Automatically assessing conversations with Alexa
Model for estimating customer satisfaction with interactions that span multiple domains improves on predecessors by 27%.
Dialogue models, like all deployed AI models, require regular evaluation to ensure that they’re meeting customers’ needs. But evaluating a conversational interaction is a challenge; historically, it’s required human judgment, which makes evaluation slow and costly.
Last week, at the Conference on Empirical Methods in Natural Language Processing (EMNLP), we presented a new neural-network-based model that attempts to estimate how customers would rate their satisfaction with dialogue interactions.
In tests involving three different groups of users across 28 domains (such as music, weather, and movie and restaurant booking), our model estimated customer satisfaction 27% more accurately than a prior neural-network-based model.
The new model was also 7% more accurate than an earlier model from our group. The earlier model took advantage of features specific to Alexa’s previous dialogue manager. The new model does not, which means that it should generalize to new dialogue managers (such as Alexa Conversations) or alternative approaches to dialogue management.
The intuitive way to train a dialogue assessment model is with sample dialogues labeled according to how satisfying they are. This has proved challenging, however: people frequently disagree in their overall assessments of the same interaction, and customer evaluations are noisy.
Instead, researchers typically use training data in which each dialogue turn is rated individually; there tends to be more agreement on turn-by-turn assessments. This is the approach we took in our previous work.
In our new work, however, we train a model jointly on turn-by-turn data and overall user assessments. We use an attention mechanism to weight the contributions of the turn-by-turn scores to the final score. Those weights are learned from the data and can generalize across multiple skills and tasks.
A more-general model
In our previous work — which we presented last year in two papers (paper 1 | paper 2) — we identified 48 distinct features of the input data that a dialogue model should use to predict customer satisfaction. Some of those features were general, such as the speech recognizer’s confidence in its transcription of the input utterance. Other features, however, referred to specific dialogue acts — such as affirmation, negation, interrogation, or termination — tracked by an earlier version of Alexa’s dialogue manager.
In the new work, we keep only 12 of the most general features from the original set of 48, and we add five new ones, based on the Universal Sentence Encoder (USE). USE is a model for embedding input texts, or representing them as points in a multidimensional space, such that points representing related texts cluster together. Our new input features include the USE embeddings of customer and system utterances and measures of the similarities between them.
This feature set is much more general than the one we used in our earlier work, so it applies to a range of dialogue managers and domains. Yet a model trained using that feature set outperformed our earlier model — even when the test data included the specific dialogue acts on which the earlier model was trained.

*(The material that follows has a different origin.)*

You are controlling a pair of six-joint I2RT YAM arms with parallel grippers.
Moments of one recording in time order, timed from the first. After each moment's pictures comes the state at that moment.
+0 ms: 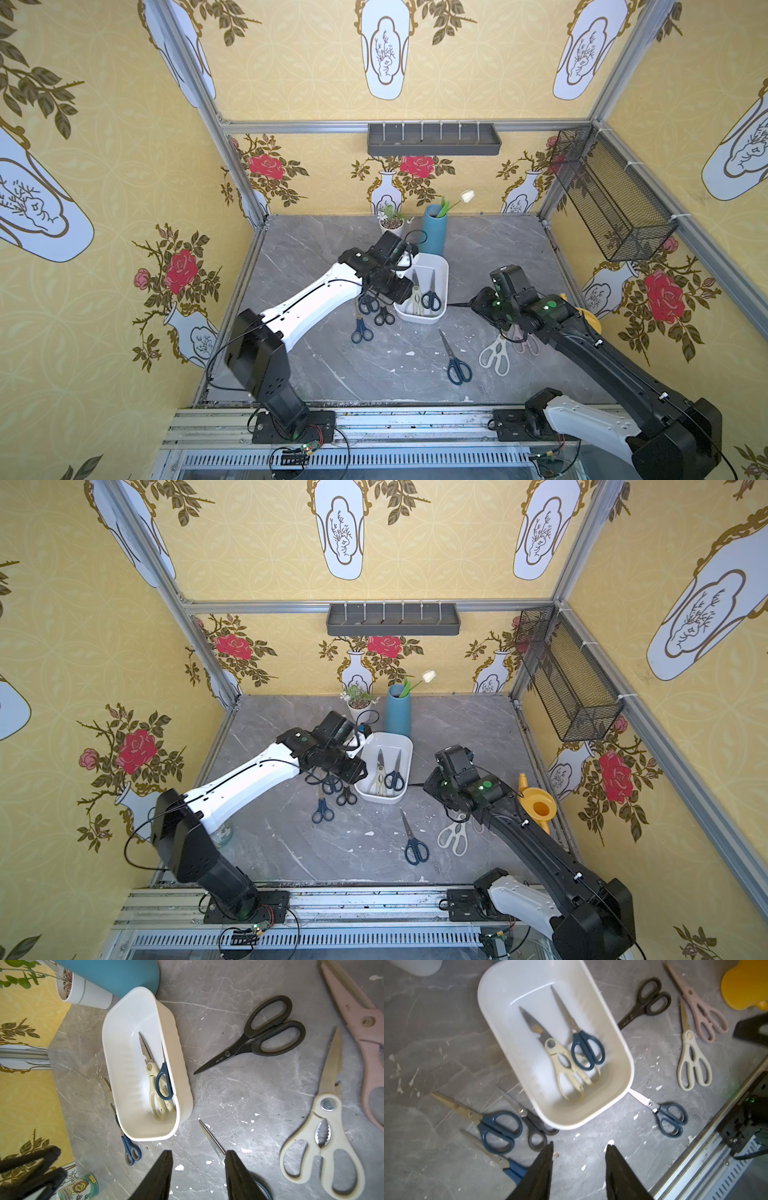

In our paper, we first consider a model that predicts turn-by-turn ratings using a long-short-term-memory (LSTM) network. LSTMs process sequential inputs in order, so that the output corresponding to each input factors in both the inputs and outputs that preceded it.
Then we present an iteration of the model that replaces the LSTM with a bi-directional LSTM (bi-LSTM), an LSTM that processes the same data both forward and backward. The bi-LSTM jointly predicts the turn-by-turn ratings and the overall dialogue rating.
The outputs of the bi-LSTM pass through the attention layer, which accords some dialogue turns greater weight than others, before passing to the final layers of the network, which perform the classification. The loss function used to evaluate the model during training is a weighted combination of turn-level ratings and the overall dialogue rating.
In ongoing work, we plan to expand the model to factor in the preferences of individual users.